From a Königsberg merchant family, Maria Schnell married an English-born founder Charles Hughes, and in 1826 bought a silver refining business. Her brother Gustav Schnell, together with his brothers-in-law Friedrich Laubmeyer and Carl August Dultz, established an iron foundry, run by Hughes, on 1 May 1828, which was named Union Giesserei in 1845. In 1846 Union Giesserei employed an engineer, Johann Gottfried Dietrich Wilhelm Ostendorff (5 April 1812 - 23 September 1876), who had gained experience of locomotive and marine steam engines and boilers in Britain, and broadened the business in those directions. Ostendorff also married a daughter of Gustav Schell, and became the sole managing partner in 1852.
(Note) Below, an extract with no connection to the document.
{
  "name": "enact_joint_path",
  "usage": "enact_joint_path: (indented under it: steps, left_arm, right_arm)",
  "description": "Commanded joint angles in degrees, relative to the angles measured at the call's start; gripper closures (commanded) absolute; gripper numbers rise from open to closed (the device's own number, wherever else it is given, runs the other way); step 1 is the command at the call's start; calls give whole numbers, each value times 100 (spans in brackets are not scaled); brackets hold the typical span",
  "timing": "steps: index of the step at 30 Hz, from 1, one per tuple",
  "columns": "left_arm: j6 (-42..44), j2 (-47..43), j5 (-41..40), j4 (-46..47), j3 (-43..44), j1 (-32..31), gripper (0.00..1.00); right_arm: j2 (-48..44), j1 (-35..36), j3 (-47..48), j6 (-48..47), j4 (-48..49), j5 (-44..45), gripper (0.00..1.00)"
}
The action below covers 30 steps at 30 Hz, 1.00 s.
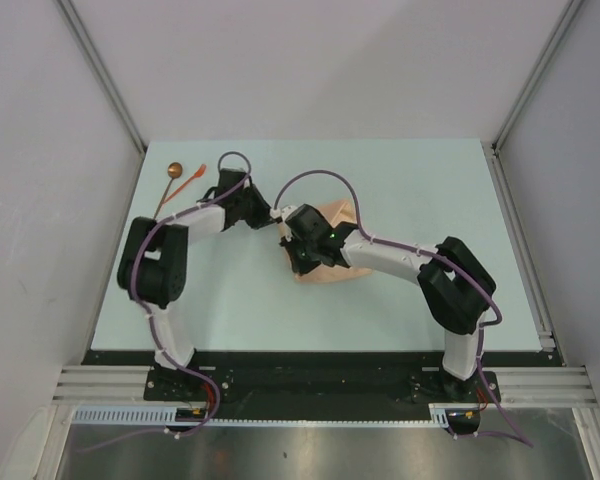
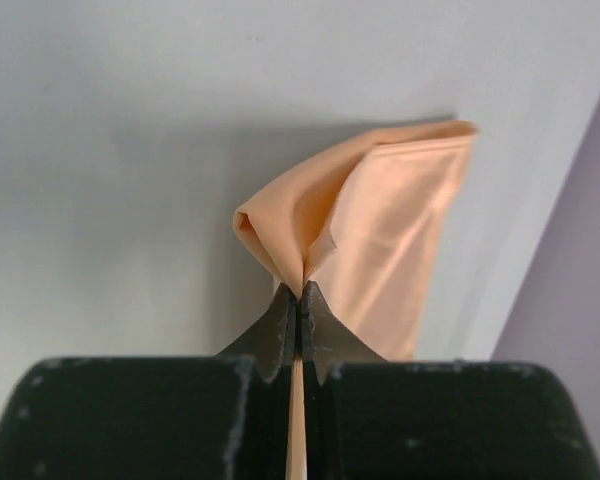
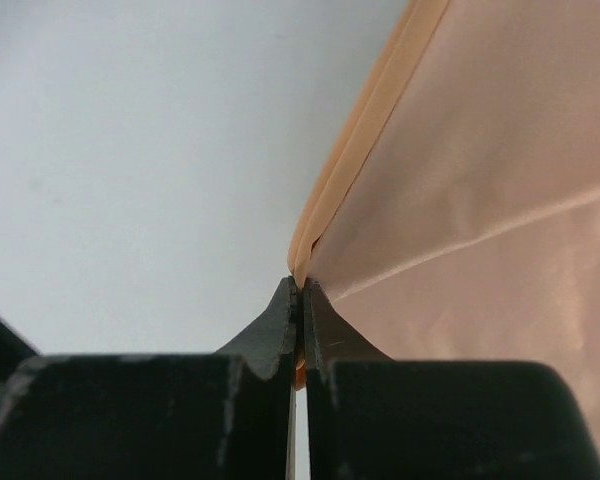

In 1855, Union Giesserei launched its first steamship Schnell on 5 June, and on 5 December delivered its first steam locomotive, built for the Prussian Eastern Railway. On Ostendorff's death in 1876, Elias Radok (16 November 1840 - 30 March 1910), who had previously worked for August Borsig in Berlin, took over the firm. It was changed from a public trading company to an Aktiengesellschaft (A.G.), or public limited company, on 2 June 1881. The board was now run by Radok and Ostendorff's son, Arthur (18 May 1850 - 24 July 1891). When Elias Radok died, the factory was taken over by senior engineers, Georg Panck and Paul Fischer, together with the master builder, Max Hartung. Paul Fischer left in 1920 due to illness, Georg Panck died in 1923 and Max Hartung took over the helm until the arrival of Dr. Paul Brehm in November 1925.

Union Giesserei did not get any contracts from the newly formed Deutsche Reichsbahn and negotiations with the Reichsbahn proved largely fruitless. This led to severe economic problems in the company during the mid-1920s. In 1927, however, Union Giesserei was finally given orders for the construction of the DRG Class 64 and 80 steam locomotives as part of the 'eastern regions aid' (Ostlandhilfe) scheme. The shipyard fared better as the German authorities had a strategic interest in maintaining shiprepairing capability in the East. However in 1930 Union Giesserei was declared bankrupt, and from 17 March it became a subsidiary of the F. Schichau GmbH. The shipyard was fully integrated in the Schichau group in 1931, came under Soviet control in 1945 and later became the Russian-owned Yantar Shipyard.